OU
STALLONE E CIA.
por Adriano Oliveira
Coordenador do site Cine Revista e Crítico de cinema (ACCIRS)
"Os Mercenários" estreou timidamente no Brasil, talvez minado pela anti-propaganda que infligiu a si próprio. As declarações infelizes de seu diretor e protagonista, Sylvester Stallone, a respeito do Brasil - onde gravou boa parte de seu longa - parecem ter contribuído para que a obra fosse lançada em um reduzido número de cópias (em Porto Alegre, apenas quatro, sendo uma dublada), a despeito do blockbuster que pretende ser.

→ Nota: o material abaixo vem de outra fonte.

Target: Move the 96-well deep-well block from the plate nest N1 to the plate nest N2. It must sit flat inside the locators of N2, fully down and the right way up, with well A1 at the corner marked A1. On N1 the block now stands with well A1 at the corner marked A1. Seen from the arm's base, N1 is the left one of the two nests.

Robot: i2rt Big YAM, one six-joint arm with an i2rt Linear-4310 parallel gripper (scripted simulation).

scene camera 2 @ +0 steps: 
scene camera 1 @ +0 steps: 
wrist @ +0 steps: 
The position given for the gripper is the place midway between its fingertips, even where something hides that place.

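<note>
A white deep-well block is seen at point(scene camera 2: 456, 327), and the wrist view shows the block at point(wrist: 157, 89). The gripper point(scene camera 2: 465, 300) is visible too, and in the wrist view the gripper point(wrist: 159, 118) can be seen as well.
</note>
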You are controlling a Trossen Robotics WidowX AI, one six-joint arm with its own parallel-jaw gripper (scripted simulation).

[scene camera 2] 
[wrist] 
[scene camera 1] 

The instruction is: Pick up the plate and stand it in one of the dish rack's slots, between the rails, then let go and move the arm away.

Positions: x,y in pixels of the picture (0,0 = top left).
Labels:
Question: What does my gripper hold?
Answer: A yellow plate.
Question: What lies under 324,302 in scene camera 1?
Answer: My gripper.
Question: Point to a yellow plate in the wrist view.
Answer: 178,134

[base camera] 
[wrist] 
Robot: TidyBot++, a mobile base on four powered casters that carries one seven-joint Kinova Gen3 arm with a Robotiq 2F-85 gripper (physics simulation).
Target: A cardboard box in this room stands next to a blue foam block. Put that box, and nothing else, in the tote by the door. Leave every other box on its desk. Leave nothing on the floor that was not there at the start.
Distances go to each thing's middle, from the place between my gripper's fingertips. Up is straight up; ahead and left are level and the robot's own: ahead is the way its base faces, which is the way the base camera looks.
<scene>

Também "Os Mercenários", o filme, não se ajuda. Um dos problemas dele é justamente o excesso de caras conhecidas em cena, e nenhuma delas com um significativo frescor de novidade. Stallone juntou seus amigos e confrades de estilo para criar algo que se encontra mais próximo dos "filmes de figuração" do passado, onde juntar o máximo de nomes apregoados do público era muitas vezes receita de sucesso (vide "Inferno na Torre" , a série "Aeroporto" e mais recentemente os longas da turma de astros de "Onze Homens e Um Segredo" e suas continuações), do que um representativo exemplar de ação. Todos dão o ar da graça, mas pouco contribuem para manter o interesse na trama além da participação em si, como se somente dar as caras fosse suficiente: roteiro e atuações foram colocados em segundo, terceiro, quarto... ad infinitum planos. O mais incrível é que o soldado da fortuna travestido de psicopata (e vice-versa) interpretado por Dolph Lundgren e o vilão inescrupuloso vivido por um envelhecido Eric Roberts são os que convencem melhor, apoiados muito mais pelo physique du rôle que possuem do que por qualquer outro talento. E torna-se decepcionante observar Mickey Rourke sem empunhar uma arma ou sair no braço e pior, com "lampejos" do caricatural personagem que representou no igualmente desapontador "Homem de Ferro 2" .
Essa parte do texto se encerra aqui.